[WHAT THE TASK REQUIRES]
Exactly the lines from the one that holds "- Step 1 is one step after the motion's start" to the end of the data below: retype these and nothing else.

*** Opening STORED DATA ***

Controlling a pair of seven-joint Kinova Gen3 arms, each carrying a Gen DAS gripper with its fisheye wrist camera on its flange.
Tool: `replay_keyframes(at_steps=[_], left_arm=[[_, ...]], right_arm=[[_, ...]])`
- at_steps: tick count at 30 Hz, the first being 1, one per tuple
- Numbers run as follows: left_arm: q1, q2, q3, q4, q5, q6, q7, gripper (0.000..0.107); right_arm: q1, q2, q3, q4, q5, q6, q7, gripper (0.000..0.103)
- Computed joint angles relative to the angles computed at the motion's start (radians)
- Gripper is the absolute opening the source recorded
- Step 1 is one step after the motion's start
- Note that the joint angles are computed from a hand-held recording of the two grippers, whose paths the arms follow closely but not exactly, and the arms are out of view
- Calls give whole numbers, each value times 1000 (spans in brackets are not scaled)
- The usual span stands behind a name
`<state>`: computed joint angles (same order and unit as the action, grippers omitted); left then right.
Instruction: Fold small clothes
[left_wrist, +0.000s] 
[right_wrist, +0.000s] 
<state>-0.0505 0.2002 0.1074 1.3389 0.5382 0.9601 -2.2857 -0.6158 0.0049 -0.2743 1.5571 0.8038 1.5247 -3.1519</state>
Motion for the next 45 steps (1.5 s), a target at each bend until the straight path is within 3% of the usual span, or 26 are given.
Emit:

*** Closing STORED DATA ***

[YOUR RESPONSE]
- Step 1 is one step after the motion's start
- Note that the joint angles are computed from a hand-held recording of the two grippers, whose paths the arms follow closely but not exactly, and the arms are out of view
- Calls give whole numbers, each value times 1000 (spans in brackets are not scaled)
- The usual span stands behind a name
`<state>`: computed joint angles (same order and unit as the action, grippers omitted); left then right.
Instruction: Fold small clothes
[left_wrist, +0.000s] 
[right_wrist, +0.000s] 
<state>-0.0505 0.2002 0.1074 1.3389 0.5382 0.9601 -2.2857 -0.6158 0.0049 -0.2743 1.5571 0.8038 1.5247 -3.1519</state>
Motion for the next 45 steps (1.5 s), a target at each bend until the straight path is within 3% of the usual span, or 26 are given.
Emit:

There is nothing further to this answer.